Task statement: For every line that contains the string "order", pull that line out of the material below.

Excerpted data:

━━━

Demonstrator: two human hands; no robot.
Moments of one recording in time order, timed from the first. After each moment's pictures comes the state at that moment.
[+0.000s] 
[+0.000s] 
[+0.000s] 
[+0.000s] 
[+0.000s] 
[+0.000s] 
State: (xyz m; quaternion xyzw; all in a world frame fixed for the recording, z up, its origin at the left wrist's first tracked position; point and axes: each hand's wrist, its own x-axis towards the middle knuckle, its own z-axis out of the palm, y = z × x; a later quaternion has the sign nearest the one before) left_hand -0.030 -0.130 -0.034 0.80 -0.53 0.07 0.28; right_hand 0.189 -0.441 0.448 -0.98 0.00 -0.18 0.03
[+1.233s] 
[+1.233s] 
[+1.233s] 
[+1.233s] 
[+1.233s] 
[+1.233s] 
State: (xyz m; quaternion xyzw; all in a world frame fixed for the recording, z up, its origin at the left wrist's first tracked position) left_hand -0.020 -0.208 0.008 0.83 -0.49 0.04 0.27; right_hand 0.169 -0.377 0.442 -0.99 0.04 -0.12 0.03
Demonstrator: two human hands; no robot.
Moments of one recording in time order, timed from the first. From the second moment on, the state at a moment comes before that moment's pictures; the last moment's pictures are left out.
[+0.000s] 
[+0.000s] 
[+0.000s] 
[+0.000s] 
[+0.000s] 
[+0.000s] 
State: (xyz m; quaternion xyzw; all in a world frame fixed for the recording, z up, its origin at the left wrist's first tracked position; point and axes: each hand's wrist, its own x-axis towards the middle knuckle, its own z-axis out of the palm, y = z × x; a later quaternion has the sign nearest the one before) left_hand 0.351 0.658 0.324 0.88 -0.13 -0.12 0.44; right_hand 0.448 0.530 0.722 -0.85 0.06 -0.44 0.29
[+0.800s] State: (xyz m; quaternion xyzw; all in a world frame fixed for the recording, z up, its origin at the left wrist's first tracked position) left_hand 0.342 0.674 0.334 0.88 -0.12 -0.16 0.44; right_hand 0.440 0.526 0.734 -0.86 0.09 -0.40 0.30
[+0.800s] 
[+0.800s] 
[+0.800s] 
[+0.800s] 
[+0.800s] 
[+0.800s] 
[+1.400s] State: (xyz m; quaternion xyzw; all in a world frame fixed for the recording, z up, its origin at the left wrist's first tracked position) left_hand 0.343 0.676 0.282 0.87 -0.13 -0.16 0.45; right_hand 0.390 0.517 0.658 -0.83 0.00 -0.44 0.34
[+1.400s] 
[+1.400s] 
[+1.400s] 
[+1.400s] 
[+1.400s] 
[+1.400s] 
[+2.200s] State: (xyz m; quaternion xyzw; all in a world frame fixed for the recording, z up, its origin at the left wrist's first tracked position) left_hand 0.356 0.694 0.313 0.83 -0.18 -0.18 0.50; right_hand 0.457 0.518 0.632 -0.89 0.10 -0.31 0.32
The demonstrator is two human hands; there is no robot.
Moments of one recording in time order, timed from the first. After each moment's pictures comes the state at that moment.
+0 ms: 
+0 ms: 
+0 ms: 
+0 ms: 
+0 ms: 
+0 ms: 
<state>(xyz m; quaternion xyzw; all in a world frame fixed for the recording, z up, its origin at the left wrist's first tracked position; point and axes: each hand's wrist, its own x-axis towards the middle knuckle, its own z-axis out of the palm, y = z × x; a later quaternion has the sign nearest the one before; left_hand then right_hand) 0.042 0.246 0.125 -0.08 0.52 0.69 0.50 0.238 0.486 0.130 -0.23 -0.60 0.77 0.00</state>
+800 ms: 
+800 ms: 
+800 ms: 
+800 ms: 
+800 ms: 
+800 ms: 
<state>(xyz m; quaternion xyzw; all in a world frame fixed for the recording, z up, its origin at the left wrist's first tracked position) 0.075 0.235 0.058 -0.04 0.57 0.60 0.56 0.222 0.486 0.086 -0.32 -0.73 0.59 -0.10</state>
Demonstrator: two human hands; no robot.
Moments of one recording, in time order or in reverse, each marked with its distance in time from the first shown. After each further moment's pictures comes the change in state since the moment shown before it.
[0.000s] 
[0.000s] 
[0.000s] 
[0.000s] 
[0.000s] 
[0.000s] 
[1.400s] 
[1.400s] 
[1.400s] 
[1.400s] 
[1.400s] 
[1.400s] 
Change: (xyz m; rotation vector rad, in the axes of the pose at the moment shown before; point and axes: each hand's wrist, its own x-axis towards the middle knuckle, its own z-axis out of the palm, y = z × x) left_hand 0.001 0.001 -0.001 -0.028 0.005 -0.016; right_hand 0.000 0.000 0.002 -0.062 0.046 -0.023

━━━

Exercise response:
Moments of one recording in time order, timed from the first. After each moment's pictures comes the state at that moment.
Moments of one recording in time order, timed from the first. From the second moment on, the state at a moment comes before that moment's pictures; the last moment's pictures are left out.
Moments of one recording in time order, timed from the first. After each moment's pictures comes the state at that moment.
Moments of one recording, in time order or in reverse, each marked with its distance in time from the first shown. After each further moment's pictures comes the change in state since the moment shown before it.

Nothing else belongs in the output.